In Q1, Wells Fargo and JP Morgan separately announced they would be divesting from the private prison industry sending Geo Group and Corecivic stock tumbling.
Geo Group told Portfolio Adviser in a statement: “The divestment efforts against our company are based on a false narrative and a deliberate mischaracterisation of our role as a long-standing government services provider.”
The spokesperson said Geo Group facilities offer “24/7 medical services, modern recreation amenities, and access to legal counsel” and that it has provided services under both Republican and Democratic administrations.

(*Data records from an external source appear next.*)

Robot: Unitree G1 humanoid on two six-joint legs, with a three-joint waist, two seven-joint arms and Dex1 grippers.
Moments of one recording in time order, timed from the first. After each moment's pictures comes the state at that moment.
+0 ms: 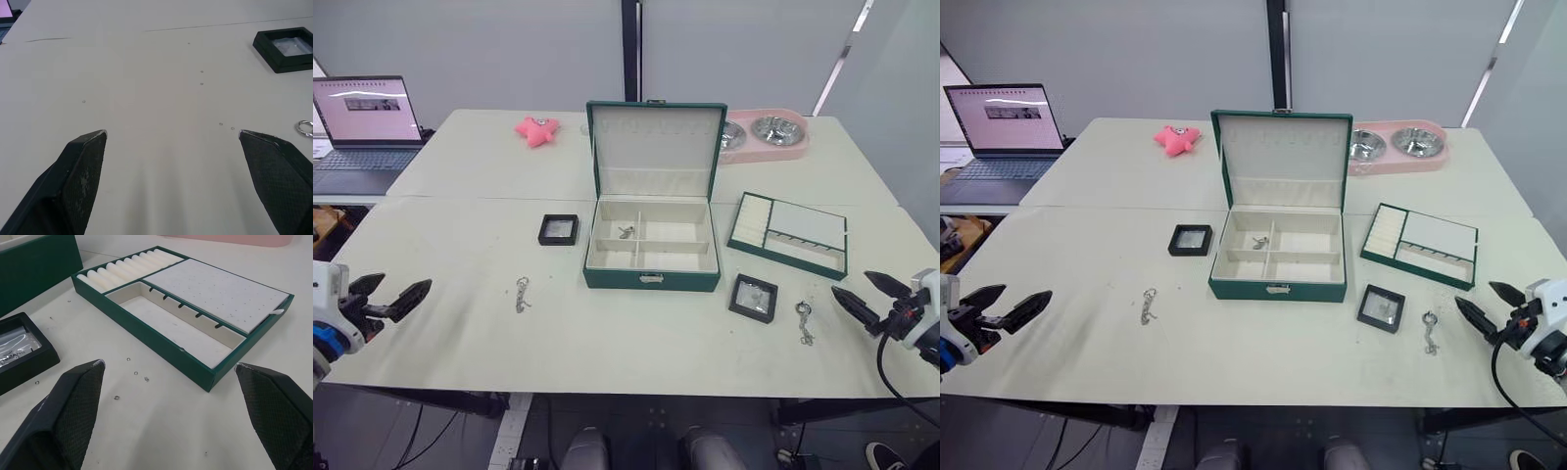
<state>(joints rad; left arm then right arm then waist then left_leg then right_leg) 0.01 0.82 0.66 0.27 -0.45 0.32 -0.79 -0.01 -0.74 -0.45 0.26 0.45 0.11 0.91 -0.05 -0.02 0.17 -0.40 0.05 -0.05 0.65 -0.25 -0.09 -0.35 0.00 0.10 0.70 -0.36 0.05</state>
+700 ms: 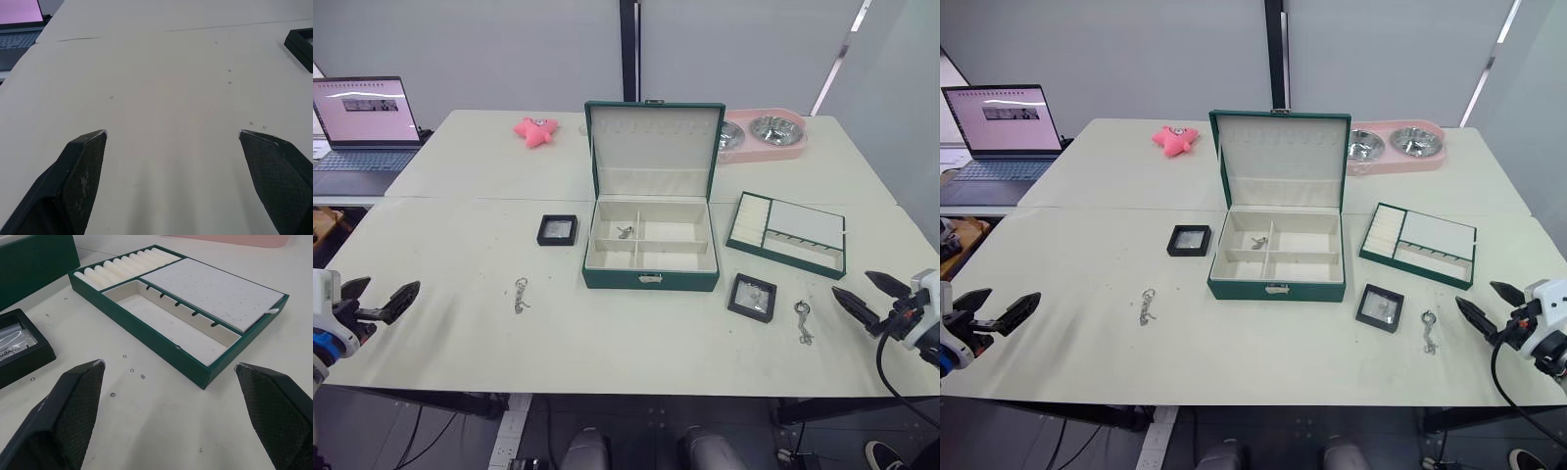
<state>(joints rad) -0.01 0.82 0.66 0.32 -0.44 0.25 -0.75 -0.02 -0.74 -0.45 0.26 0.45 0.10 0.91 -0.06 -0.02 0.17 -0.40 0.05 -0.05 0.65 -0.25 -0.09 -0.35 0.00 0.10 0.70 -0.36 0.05</state>
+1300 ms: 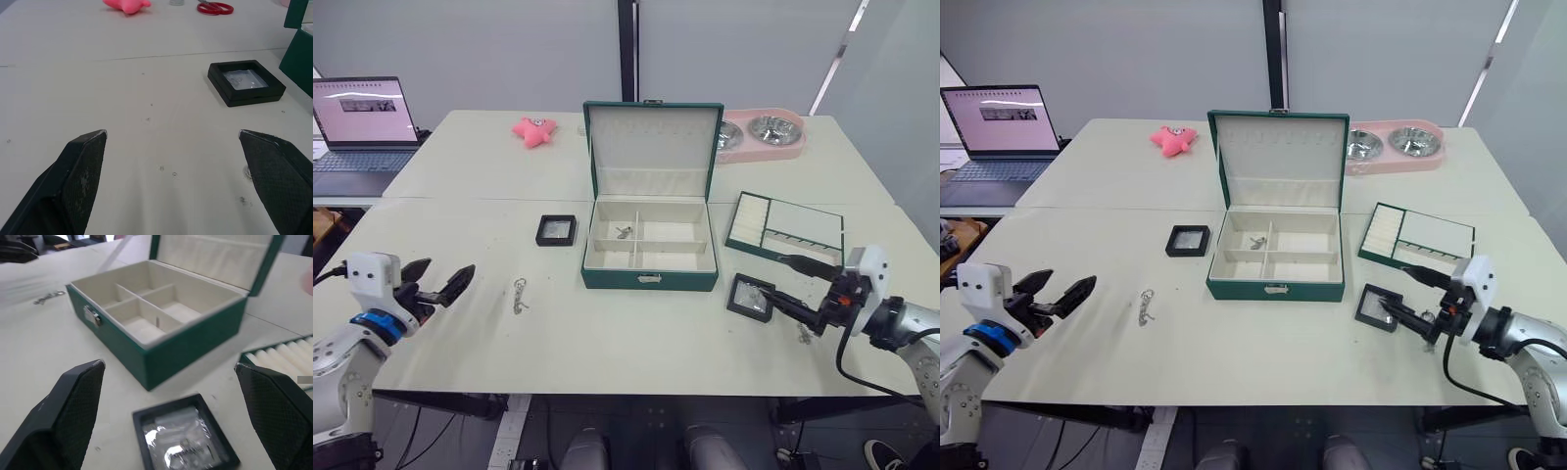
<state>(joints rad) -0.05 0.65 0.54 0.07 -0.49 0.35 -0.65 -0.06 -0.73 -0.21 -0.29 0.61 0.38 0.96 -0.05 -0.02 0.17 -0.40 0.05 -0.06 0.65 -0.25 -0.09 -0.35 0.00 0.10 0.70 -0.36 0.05</state>
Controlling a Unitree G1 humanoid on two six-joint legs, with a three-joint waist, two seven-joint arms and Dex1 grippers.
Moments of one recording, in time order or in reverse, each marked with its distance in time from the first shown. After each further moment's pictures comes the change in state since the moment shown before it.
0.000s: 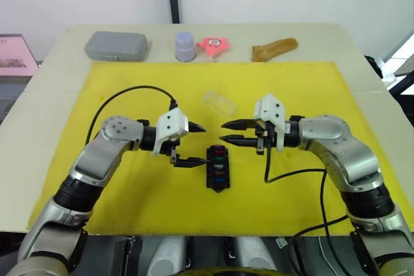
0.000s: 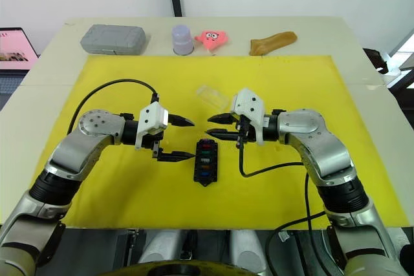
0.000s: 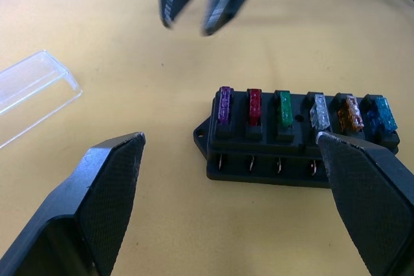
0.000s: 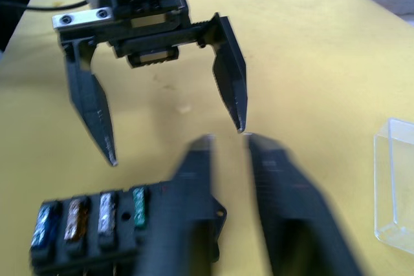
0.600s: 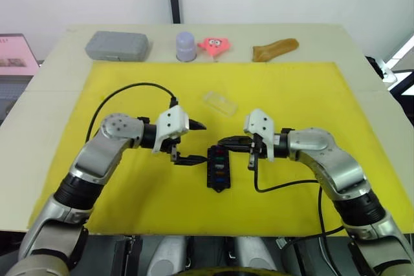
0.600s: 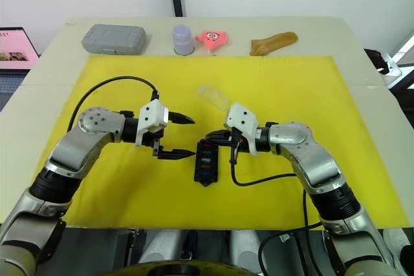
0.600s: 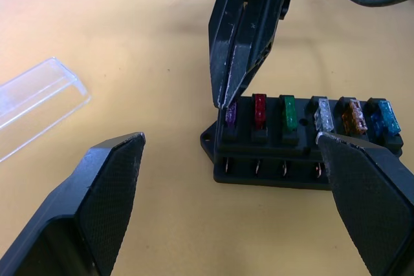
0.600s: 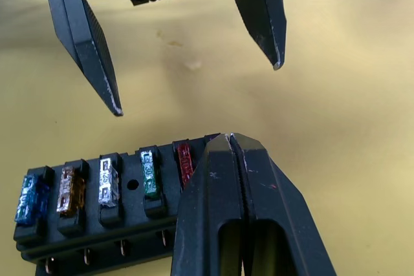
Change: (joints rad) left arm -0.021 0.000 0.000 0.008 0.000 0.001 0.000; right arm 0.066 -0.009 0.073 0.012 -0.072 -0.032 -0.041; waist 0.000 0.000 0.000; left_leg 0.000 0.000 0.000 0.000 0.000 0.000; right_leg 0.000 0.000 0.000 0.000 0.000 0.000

But the bulk of its shareholders would still like to see it shape up. In May, investors voted overwhelmingly in favour of the company producing a human rights report.
Avoiding private prisons
Investors with passive exposure to US large caps will have exposure to General Dynamics and are likely to have exposure to Geo Group and Corecivic if they have passive US small cap exposure, says Hale.
The Vanguard US Equity Index Fund has a 0.17% weighting in General Dynamics representing $14m and the iShares North America Equity Index fund has a 0.18% stake worth $9.6m, for example.
“The way to assure no exposure to these firms is by investing in an ethical/sustainable fund that avoids these types of companies altogether.”
But Geo Group, Corecivic and General Dynamics could still slip through negative screens applied by many responsible investors, says EQ Investors head of impact Louisiana Salge. The London-based wealth manager uses the UN Sustainable Development Goals to positively screen investments.
US sovereigns still acceptable
While ethical investors have previously shunned US sovereigns due to concerns over US military spending, Hale did not think Trump’s immigration camps warranted such an exclusion.
“US defense expenditures constitute a huge portion of the annual budget so such a significant divestment could be said to be proportional to the activity at which it is aimed.
“In this case, immigrant detention centres are a much smaller activity of the US federal government, and so divesting from such an important fixed-income asset class may not really fit the crime, so to speak.”